▶ [What is required]: Which lines below fall between the one containing "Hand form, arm" and the one containing "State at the"? Repeat them exactly, counting both of those lines, and add nothing else.

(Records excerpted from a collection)
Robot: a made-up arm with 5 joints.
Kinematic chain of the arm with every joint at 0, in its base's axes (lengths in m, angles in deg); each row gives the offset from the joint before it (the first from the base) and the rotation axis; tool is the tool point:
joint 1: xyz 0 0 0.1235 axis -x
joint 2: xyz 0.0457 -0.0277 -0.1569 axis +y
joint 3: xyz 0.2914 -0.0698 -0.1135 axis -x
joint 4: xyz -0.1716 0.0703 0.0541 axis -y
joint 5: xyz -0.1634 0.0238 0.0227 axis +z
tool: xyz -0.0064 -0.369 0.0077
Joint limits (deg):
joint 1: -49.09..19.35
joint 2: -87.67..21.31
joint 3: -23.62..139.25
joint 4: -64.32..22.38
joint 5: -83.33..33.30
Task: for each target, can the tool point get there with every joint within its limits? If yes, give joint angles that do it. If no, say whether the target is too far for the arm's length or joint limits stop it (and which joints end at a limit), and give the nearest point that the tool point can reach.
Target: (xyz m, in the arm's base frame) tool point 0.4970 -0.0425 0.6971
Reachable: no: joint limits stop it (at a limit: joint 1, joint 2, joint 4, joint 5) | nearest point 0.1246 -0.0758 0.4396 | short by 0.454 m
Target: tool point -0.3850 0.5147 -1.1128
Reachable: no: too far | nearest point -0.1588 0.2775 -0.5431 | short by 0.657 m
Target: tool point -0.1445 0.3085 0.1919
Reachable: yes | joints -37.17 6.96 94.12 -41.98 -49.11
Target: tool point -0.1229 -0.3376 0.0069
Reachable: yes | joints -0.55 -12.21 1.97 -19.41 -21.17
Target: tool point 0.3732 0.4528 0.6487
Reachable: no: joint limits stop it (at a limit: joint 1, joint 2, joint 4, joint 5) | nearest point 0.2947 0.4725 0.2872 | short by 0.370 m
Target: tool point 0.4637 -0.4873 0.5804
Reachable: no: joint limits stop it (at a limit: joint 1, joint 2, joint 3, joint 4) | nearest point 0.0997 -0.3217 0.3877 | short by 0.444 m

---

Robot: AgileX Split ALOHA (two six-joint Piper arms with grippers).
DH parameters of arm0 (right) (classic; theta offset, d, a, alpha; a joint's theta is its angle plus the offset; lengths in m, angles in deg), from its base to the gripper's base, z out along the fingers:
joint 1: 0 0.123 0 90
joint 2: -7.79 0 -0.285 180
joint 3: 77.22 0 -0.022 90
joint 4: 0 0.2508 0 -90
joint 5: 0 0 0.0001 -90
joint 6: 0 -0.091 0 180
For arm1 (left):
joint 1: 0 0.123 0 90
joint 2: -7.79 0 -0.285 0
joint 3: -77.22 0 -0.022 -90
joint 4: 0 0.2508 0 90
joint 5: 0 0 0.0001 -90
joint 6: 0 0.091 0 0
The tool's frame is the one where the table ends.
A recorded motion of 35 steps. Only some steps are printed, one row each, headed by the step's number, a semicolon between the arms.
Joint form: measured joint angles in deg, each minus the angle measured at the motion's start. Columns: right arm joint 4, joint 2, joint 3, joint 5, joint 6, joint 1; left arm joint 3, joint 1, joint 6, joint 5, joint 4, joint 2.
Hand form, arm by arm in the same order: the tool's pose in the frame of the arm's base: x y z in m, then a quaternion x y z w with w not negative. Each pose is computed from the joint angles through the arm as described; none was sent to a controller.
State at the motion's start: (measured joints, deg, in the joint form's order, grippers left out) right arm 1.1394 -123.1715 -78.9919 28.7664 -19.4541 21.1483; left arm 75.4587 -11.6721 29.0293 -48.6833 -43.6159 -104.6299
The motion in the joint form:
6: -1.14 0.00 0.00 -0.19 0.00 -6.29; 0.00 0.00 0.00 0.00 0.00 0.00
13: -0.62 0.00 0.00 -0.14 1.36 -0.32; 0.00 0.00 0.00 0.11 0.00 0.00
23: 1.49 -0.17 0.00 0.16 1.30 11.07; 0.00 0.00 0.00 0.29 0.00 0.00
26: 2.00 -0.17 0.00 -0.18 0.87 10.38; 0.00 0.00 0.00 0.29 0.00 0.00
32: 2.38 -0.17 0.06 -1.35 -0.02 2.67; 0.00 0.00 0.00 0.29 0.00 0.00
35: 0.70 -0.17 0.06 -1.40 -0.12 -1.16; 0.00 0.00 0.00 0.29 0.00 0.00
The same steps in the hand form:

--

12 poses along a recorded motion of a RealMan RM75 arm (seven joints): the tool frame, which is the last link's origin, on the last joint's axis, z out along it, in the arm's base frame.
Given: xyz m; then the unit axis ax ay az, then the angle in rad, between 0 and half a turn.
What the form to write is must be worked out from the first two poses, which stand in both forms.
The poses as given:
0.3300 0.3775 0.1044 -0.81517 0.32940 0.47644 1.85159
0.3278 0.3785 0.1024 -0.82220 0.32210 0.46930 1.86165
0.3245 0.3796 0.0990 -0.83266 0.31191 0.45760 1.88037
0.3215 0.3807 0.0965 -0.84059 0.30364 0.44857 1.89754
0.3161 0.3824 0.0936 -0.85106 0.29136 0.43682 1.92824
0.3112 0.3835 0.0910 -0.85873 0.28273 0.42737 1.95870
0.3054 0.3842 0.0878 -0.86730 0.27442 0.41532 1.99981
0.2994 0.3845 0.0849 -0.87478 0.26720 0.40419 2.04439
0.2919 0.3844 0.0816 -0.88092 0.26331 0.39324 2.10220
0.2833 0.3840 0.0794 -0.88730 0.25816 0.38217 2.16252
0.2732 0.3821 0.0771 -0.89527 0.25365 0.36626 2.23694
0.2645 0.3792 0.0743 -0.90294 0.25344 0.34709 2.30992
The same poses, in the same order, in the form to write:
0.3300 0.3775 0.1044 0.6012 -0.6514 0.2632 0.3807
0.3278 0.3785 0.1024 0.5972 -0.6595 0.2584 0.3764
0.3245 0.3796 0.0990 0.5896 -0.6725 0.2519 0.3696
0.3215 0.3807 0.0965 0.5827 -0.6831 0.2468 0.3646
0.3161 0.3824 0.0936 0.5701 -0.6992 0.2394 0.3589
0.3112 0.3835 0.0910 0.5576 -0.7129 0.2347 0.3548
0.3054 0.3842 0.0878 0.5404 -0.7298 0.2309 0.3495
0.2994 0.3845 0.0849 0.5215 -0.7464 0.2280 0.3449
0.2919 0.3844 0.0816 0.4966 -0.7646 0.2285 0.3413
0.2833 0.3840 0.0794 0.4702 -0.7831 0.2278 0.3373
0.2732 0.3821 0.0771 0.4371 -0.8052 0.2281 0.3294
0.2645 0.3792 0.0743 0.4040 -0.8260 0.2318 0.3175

▶ [Output below]:
Hand form, arm by arm in the same order: the tool's pose in the frame of the arm's base: x y z in m, then a quaternion x y z w with w not negative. Each pose is computed from the joint angles through the arm as described; none was sent to a controller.
State at the motion's start: (measured joints, deg, in the joint form's order, grippers left out) right arm 1.1394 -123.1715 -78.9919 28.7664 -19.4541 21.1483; left arm 75.4587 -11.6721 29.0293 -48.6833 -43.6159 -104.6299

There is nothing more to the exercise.